The delegation of duties is improper. Thus, the trial court is affirmed but fir different reasons.
Best and Nexxus entered into an agreement. Nexxus creates hair care products and Best distributes hair care products. Here, the agreement said that Best would be Nexxus’s sole distributor in most of Texas. Eventually, however, Best was bought out by Sally Beauty another distributor. However, Sally Beauty is also entirely owned by a parent company who also creates hair care products and is a direct competitor with Nexxus.
Because of this potential conflict of interest, Nexxus did not wish to continue working with Sally Beauty. Consequently, they cancelled the agreement at a time that was improper according to the agreement terms (can only cancel on the agreement anniversary or by providing 120 days notice).
As such, Sally Beauty sued for enforcement of the contract.
First, the court determines that this was a delegation of duties. Best promised to do something and then transferred that duty to Sally Beauty. Consequently, if valid, this transfer would be a delegation, not an assignment. However, this is not a proper delegation because there is a direct conflict of interest. Sally Beauty is owned by Nexxus’s direct competitor.

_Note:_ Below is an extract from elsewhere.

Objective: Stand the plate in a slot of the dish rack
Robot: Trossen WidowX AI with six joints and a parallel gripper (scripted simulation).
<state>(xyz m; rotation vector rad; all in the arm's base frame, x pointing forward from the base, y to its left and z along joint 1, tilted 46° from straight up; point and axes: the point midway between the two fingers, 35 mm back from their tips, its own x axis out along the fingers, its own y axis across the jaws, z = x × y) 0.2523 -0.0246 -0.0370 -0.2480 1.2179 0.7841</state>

As such, it is reasonable to infer that Sally may not exhibit their best efforts to fulfill the contract because their actions may be limited by the owner. After all, if forced to choose, when it comes to choosing between Nexxus and their owner, Sally Beauty would always choose the owner. Because Sally Beauty cannot be expected to fully perform the duties, no delegation can occur.
However, the dissent argues that this conflict of interest should not determine whether a valid delegation of duties has occurred. For instance, within several industries, distributors sell to competitors all the time. Barring some potential antitrust issues, there is nothing wrong with competitors utilizing the same distributor. As such, the dissent would argue that a valid delegation has occurred and Nexxus would be required to terminate in accordance with the contract terms.
§ 318 Delegation of Duties
Delegation can occur unless barred by public policy or contract. Additionally, performance by a particular party is required only if obligee has a substantial interest in having that person to perform. This situation is typically met when there is a personal service contracts. Further, the ability to delegate does not mean that the obligator no longer has a requirement to ensure the enforcement of the contract.
This was a delegation of duty to distribute.
Nexxus’s first argument was that this was a personal service contract requiring consent to delegate. However, this is not a personal service contract because this is a distribution agreement, not a service agreement.
Second Nexxus argues that they have a substantial interest in having his original promisor perform. They didn’t want a competitor to distribute their product.
A party may perform his duty thorough a delegate unless otherwise agreed or unless the other party has a substantial interest in having his original promisor perform or control the acts required by the contract.
Delegation should have some restrictions in the contract drafting. This could include language to approve delegation requests, outlining qualifications, or good faith requirements.
The content contained in this article may contain inaccuracies and is not intended to reflect the opinions, views, beliefs, or practices of any academic professor or publication. Instead, this content is a reflection on the author’s understanding of the law and legal practices.